市民への弾圧を強めるミャンマーの軍事政権。英エリザベス女王の国葬に呼ばれなかったが、あろうことか、岸田政権は安倍氏国葬の「通知」を送り、“招待”しているのだ。
昨年、クーデターにより“政権奪取”したミャンマー国軍は民主化を求める市民に対し弾圧を続けてきた。事実上の最高指導者だったアウンサンスーチー氏は現在も軟禁中。人権団体によると、昨年2月のクーデター以降、2000人以上の市民が虐殺されたという。
最近も16日、北西部で国軍による学校などへの無差別空爆や発砲があり、少なくとも11人の子どもが死亡している。20日は軍が設置した「評議会」の報道官が、対立する民主派勢力などの交流サイトの投稿をシェアしたり、「いいね」すれば最大で禁錮10年を科す、と警告している。恐怖政治の極みだ。

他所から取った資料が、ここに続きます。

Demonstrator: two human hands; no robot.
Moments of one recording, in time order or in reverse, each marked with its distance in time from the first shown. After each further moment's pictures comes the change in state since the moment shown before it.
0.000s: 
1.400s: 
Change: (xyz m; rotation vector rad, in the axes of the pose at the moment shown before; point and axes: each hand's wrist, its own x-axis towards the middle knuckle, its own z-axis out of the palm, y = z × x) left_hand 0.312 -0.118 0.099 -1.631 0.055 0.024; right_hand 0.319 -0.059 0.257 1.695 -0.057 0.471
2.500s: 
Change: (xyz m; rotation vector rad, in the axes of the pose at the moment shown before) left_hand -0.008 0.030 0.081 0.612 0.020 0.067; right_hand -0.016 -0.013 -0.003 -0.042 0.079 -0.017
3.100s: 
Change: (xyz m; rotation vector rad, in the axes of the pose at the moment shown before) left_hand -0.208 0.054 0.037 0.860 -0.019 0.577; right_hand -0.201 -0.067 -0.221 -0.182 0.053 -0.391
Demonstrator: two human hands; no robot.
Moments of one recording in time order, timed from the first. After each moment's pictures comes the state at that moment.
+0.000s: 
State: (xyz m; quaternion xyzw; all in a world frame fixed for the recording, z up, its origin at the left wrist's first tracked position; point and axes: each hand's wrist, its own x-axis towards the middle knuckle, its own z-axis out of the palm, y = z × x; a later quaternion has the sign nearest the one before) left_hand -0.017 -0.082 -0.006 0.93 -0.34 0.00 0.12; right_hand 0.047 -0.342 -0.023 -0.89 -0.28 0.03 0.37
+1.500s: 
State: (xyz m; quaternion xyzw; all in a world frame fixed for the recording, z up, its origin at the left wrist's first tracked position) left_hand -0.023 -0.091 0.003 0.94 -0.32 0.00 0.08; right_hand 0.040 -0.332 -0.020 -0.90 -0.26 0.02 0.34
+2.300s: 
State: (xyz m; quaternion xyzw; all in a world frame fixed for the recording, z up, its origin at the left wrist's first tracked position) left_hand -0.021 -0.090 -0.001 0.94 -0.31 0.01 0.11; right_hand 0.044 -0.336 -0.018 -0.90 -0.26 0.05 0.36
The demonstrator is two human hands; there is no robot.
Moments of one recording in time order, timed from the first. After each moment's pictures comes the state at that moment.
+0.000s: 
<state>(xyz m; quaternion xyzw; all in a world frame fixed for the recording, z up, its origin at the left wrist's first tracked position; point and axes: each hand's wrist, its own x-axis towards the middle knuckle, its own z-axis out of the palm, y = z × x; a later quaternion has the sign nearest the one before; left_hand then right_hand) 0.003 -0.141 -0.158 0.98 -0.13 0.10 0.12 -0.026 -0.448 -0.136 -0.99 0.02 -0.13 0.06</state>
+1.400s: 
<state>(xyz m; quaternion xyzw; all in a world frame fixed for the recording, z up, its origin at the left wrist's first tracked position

防衛省は20日、ミャンマーからの留学生の受け入れを停止すると発表。ミャンマーの軍事政権が今年6月、民主活動家4人の死刑を承認し、岸信夫防衛相(当時)が強い懸念を示していたが、彼らを7月に処刑してしまったからだ。
■外務省の見解は?
なぜ、日本政府は国葬の通知を出したのか。そもそも、ミャンマーの軍事政権を日本政府は「政府承認」していない。
外務省の見解はこうだ。
「外交関係を有する国に対してはすべて国葬の通知を出しており、ミャンマーにも出しました。だからと言って、政府承認をしたわけではなく、ミャンマーに対する姿勢が変わることもありません」(南東アジア第1課)
杓子定規な対応だが、国際世論が黙っていない可能性がある。国際ジャーナリストの春名幹男氏が言う。
「岸田首相は安倍国葬の根拠について、『民主主義を守り抜く決意を示す』と強調しています。その国葬に暴力で市民を弾圧し、民主主義とは対極のミャンマーを“招待”するとは見識を疑います。これでは軍事政権が続ける弾圧にお墨付きを与えかねない。通知を出した岸田政権に対し、国際世論の批判が巻き起こってもおかしくありません」
民主化を求める在日ミャンマー人は、軍事政権の参列をさせないよう訴えている。訴えは岸田首相に届くのか。